CreatingCommunity is an email devotion to guide your preparation for worship next weekend. Imagine how much more clear and relevant God's Word will be if you have had an opportunity read, reflect, and dwell in the Word prior to worship. You may do this devotion alone, with others, as a family, or over Zoom as a small group.

This devotion is to be done in preparation for Sunday, June 14, 2020, The Second Sunday after Pentecost.

Please follow these three steps:

1. Read through the text
2. Respond to the questions (select one of the sets of questions)
3. Offer a Prayer
Matthew 9:35--10:8
Jesus went about all the cities and villages, teaching in their synagogues, and proclaiming the good news of the kingdom, and curing every disease and every sickness. When he saw the crowds, he had compassion for them, because they were harassed and helpless, like sheep without a shepherd.
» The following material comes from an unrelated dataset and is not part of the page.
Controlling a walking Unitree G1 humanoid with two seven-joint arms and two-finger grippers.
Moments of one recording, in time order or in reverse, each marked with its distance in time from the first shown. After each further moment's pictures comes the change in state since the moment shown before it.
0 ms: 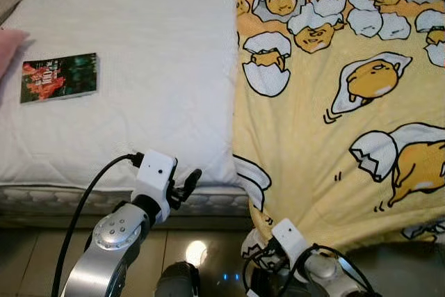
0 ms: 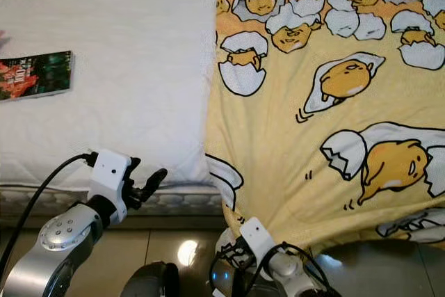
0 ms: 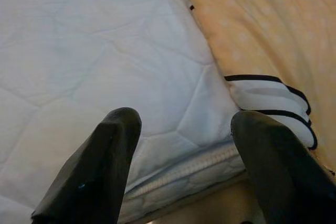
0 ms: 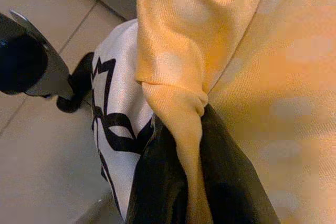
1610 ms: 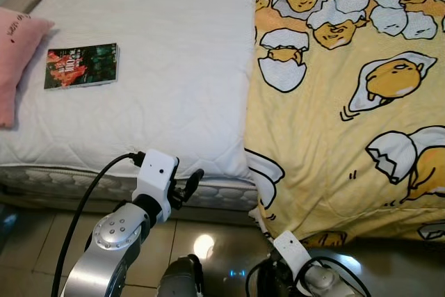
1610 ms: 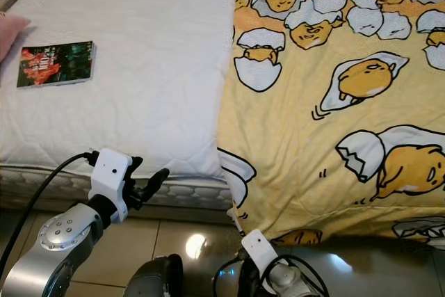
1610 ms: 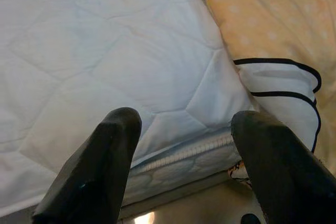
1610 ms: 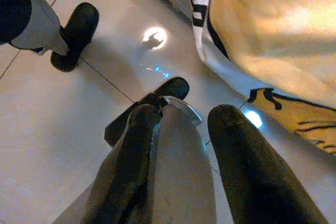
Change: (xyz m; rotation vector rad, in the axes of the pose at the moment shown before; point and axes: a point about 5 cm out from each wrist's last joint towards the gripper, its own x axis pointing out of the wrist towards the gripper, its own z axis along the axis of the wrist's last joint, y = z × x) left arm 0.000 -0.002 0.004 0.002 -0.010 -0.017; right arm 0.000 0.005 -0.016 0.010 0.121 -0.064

Then he said to his disciples, “The harvest is plentiful, but the laborers are few; therefore ask the Lord of the harvest to send out laborers into his harvest.”
Then Jesus summoned his twelve disciples and gave them authority over unclean spirits, to cast them out, and to cure every disease and every sickness. These are the names of the twelve apostles: first, Simon, also known as Peter, and his brother Andrew; James son of Zebedee, and his brother John; Philip and Bartholomew; Thomas and Matthew the tax collector; James son of Alphaeus, and Thaddaeus; Simon the Cananaean, and Judas Iscariot, the one who betrayed him.These twelve Jesus sent out with the following instructions: “Go nowhere among the Gentiles, and enter no town of the Samaritans, but go rather to the lost sheep of the house of Israel. As you go, proclaim the good news, ‘The kingdom of heaven has come near.’ Cure the sick, raise the dead, cleanse the lepers, cast out demons. You received without payment; give without payment
No Experience Necessary Questions:
  1. What scares, confuses, or challenges me in this text?
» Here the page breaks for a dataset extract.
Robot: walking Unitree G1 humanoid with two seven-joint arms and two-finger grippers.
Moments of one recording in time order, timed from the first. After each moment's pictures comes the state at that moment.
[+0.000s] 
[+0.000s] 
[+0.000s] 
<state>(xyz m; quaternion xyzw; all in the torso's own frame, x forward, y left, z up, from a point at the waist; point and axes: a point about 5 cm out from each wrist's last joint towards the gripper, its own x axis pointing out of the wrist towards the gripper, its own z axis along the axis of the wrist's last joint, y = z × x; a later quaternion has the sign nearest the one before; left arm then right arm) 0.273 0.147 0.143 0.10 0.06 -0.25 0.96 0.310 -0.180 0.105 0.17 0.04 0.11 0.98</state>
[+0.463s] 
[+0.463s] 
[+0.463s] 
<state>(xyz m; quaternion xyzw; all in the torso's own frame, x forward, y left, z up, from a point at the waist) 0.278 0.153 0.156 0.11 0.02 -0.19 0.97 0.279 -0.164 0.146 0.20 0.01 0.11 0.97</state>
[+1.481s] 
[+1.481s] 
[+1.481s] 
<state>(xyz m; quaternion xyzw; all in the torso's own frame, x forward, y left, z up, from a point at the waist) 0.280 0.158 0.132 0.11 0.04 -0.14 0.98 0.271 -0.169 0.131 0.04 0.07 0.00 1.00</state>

  2. What delights me in this text?
  3. What stories or memories does this text stir in me?
  4. What is God up to in this text?
Family Questions:
  1. Jesus sends out the disciples as laborers into the harvest. How would you describe a disciple of Jesus? What is the labor to which they were called?
  2. Why do you think all the disciple's names were given to us? Do you know the names of other disciples of Jesus? Do you think of yourself as a disciple of Jesus? Why or why not?
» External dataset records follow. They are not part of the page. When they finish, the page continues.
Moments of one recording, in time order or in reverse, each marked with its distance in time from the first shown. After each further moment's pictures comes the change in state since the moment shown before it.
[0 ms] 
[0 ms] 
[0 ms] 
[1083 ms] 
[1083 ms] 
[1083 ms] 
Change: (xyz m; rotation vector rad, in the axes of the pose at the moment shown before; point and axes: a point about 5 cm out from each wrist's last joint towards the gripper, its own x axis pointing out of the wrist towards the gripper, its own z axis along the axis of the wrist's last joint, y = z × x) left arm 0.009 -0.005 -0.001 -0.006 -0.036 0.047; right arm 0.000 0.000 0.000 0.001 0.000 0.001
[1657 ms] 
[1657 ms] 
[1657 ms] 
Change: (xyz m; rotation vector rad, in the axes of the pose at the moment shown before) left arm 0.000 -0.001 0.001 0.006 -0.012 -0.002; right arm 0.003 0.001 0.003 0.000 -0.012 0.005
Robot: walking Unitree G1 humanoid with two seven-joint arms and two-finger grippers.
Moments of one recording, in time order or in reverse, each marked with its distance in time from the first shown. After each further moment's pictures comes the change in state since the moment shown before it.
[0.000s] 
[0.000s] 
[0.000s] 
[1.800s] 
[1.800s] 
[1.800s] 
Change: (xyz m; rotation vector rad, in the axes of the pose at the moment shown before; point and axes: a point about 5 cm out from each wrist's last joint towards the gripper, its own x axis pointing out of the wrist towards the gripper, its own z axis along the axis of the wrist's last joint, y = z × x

  3. Why do you think there are 12 disciples? Why not 10 or 15?

Advance Questions:
  1. What phrase in this text gives at least one reason why Jesus could say “The harvest is plentiful”? Who are the “laborers” today? What work do they do?
  2. How do you, as a baptised disciple proclaim the good news, heal the sick, and share our bread with the hungry?
  3. As Lutherans, we speak of the “priesthood of all believers.” What does that phrase mean to you? What freedoms does it bring? What responsibilities?
Click here to listen to this week's CreatingCommunity Hymn
Return to God by Marty Haugen
Prayer
God of compassion, you have opened the way for us and brought us to yourself. Pour your love into our hearts, that, overflowing with joy, we may freely share the blessings of your realm and faithfully proclaim the good news of your Son, Jesus Christ, our Savior and Lord. Amen.